Стоявшие поблизости гладиаторы, услыхав слова Тарзана, покачали головами.
– Всякий, кто выйдет отсюда, – проговорил один из них, – будет сожжен на костре, либо брошен на съедение львам, либо на растерзание диким буйволам. Мы погибнем, но битва удалась на славу, и я благодарен варвару-чужестранцу за такой прекрасный конец.
Тарзан обернулся пожимая плечами.
– Я пока еще жив, – сказал он. – Обо всем этом я подумаю потом, после смерти, правда, тогда будет немножко поздно.
Максимус Прекларус засмеялся.
– Пожалуй, ты прав.
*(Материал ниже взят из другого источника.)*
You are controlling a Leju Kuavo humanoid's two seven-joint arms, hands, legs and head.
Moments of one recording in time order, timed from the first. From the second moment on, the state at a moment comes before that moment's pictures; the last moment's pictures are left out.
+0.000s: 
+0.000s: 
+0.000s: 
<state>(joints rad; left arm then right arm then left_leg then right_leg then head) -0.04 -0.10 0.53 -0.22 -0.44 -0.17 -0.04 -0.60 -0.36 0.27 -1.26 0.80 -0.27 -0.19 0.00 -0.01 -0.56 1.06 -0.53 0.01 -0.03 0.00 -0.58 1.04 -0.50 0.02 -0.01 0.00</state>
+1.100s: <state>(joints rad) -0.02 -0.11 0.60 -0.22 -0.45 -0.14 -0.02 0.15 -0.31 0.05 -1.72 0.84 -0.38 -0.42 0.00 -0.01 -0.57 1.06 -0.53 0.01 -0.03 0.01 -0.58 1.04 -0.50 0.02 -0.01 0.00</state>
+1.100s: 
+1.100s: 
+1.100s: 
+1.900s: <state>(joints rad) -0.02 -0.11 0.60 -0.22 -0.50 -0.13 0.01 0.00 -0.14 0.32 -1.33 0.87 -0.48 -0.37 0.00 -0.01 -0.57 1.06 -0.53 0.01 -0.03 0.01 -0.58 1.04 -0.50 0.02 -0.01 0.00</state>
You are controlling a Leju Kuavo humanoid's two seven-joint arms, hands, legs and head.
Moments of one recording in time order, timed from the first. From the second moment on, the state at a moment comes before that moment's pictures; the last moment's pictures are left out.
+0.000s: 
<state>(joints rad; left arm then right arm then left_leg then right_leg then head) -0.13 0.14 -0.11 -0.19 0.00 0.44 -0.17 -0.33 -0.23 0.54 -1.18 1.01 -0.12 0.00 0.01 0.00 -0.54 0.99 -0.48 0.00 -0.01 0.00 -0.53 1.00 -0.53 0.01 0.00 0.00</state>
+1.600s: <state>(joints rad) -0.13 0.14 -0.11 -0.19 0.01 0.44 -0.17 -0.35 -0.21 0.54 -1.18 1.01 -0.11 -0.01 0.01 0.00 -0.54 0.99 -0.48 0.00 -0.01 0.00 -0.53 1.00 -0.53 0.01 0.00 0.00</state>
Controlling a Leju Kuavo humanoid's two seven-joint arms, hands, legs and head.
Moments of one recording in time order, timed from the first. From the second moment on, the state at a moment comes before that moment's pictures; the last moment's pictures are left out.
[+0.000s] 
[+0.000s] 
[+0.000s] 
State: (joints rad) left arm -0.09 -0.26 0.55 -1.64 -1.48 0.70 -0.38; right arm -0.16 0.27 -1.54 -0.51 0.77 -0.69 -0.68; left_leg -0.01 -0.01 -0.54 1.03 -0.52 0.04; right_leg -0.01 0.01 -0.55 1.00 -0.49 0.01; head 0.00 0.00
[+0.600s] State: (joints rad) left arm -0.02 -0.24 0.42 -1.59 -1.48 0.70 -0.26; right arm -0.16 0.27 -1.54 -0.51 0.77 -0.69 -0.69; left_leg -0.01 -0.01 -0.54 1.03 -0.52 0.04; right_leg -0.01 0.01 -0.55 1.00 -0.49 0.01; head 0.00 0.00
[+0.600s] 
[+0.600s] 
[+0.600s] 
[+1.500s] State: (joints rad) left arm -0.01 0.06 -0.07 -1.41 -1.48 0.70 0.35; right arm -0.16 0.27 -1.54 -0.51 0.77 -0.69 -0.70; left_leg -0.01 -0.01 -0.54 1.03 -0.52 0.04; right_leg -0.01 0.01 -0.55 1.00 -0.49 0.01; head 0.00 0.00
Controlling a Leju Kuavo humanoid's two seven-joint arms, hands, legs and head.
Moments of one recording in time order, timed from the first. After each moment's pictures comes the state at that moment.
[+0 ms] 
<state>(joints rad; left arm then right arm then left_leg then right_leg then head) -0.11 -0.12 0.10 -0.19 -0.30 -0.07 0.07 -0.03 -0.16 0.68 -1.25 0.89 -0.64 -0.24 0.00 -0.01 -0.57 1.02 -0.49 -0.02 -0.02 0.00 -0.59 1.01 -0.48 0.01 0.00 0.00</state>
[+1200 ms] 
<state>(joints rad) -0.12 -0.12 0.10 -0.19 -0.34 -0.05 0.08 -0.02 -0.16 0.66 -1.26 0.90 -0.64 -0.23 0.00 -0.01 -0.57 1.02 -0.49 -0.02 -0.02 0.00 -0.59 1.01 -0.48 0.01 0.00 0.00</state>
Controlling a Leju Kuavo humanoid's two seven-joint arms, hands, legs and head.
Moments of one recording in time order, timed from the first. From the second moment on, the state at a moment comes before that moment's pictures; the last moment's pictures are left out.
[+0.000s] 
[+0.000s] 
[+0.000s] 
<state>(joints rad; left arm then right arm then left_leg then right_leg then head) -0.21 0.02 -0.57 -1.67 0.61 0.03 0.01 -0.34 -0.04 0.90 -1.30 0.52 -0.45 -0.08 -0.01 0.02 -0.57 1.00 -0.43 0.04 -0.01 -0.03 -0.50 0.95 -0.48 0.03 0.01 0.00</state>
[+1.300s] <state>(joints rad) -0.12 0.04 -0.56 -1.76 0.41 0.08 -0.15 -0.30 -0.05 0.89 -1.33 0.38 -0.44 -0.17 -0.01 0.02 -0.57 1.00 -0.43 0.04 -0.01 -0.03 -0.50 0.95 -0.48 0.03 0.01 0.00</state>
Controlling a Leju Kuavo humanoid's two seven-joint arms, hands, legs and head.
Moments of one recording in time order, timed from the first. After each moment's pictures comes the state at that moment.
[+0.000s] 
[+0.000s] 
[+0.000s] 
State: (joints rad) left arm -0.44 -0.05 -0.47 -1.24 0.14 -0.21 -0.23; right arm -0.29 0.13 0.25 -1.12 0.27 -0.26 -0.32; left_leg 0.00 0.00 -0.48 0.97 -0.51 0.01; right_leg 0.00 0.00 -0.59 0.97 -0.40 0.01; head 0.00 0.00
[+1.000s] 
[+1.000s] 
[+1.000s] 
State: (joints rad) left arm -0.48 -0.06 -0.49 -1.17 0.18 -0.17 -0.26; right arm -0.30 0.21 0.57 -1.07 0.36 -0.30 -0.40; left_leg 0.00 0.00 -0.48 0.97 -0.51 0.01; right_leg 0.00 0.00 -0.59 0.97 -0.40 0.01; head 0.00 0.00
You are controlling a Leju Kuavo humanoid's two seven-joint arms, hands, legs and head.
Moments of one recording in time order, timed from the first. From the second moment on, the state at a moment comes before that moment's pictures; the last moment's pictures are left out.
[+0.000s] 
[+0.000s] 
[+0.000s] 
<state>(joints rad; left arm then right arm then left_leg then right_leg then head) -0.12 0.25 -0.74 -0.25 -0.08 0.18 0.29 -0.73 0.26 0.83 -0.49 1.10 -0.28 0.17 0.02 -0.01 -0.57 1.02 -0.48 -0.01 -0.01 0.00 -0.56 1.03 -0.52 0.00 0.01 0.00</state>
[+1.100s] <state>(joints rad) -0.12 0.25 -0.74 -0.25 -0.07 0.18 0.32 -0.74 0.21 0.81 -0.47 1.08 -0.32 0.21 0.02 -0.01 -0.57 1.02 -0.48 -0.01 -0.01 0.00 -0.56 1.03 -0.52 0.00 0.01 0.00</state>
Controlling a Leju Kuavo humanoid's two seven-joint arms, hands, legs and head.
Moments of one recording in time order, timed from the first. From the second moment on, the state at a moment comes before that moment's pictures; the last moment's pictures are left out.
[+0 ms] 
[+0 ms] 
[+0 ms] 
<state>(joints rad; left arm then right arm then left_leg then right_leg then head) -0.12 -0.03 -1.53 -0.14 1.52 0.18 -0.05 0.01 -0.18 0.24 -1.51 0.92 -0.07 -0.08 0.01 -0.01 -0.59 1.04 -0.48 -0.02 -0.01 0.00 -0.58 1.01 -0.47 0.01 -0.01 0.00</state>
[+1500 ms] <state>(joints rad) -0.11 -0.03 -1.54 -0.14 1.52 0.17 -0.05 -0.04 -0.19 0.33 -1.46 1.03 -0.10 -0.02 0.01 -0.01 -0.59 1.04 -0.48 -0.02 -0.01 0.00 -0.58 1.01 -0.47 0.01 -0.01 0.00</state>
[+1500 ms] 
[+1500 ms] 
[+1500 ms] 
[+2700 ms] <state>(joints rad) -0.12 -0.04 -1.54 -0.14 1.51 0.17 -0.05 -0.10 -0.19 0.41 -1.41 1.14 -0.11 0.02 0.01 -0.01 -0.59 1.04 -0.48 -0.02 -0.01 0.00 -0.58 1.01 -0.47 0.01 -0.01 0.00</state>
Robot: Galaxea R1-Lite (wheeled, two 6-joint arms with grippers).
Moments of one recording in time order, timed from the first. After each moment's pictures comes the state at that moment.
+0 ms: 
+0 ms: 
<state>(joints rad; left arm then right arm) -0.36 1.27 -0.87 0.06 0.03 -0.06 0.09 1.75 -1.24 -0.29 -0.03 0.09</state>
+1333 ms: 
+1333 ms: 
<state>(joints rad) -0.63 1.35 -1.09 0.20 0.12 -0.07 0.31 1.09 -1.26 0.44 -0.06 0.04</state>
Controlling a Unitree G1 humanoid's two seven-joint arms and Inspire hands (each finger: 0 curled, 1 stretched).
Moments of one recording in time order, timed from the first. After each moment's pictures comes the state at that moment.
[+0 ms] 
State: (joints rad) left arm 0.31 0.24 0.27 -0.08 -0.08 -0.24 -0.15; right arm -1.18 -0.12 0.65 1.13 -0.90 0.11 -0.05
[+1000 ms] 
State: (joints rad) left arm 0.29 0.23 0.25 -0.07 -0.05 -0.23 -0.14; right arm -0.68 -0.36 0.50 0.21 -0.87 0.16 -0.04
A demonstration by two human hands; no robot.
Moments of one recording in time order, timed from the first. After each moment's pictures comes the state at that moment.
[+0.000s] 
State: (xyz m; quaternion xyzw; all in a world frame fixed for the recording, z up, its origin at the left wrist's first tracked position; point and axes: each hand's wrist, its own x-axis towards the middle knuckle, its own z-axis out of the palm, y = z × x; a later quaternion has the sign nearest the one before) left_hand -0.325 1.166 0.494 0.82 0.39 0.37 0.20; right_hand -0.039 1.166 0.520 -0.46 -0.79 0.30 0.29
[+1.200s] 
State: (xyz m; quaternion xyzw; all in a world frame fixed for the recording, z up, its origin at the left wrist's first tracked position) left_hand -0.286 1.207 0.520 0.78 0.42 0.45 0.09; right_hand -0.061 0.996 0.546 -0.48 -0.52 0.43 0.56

Но что ты предлагаешь? Если оставаться здесь, нас всех безжалостно перебьют, поэтому нужно придумать, как отсюда выбраться.
– Если не сумеем пробиться собственными силами, то придется положиться на удачу, в частности, на помощь оставшихся на воле друзей, которым, возможно, удастся перехитрить легионеров. В данный момент наше положение действительно незавидное, однако я не отчаиваюсь. Что бы ни случилось, хуже не будет, а это уже кое-что.
– Я с тобой не согласен, – возразил Метеллус, кивая в сторону окна. – Смотри, они устанавливают в саду баллисту. Скоро наше положение станет хуже, чем сейчас.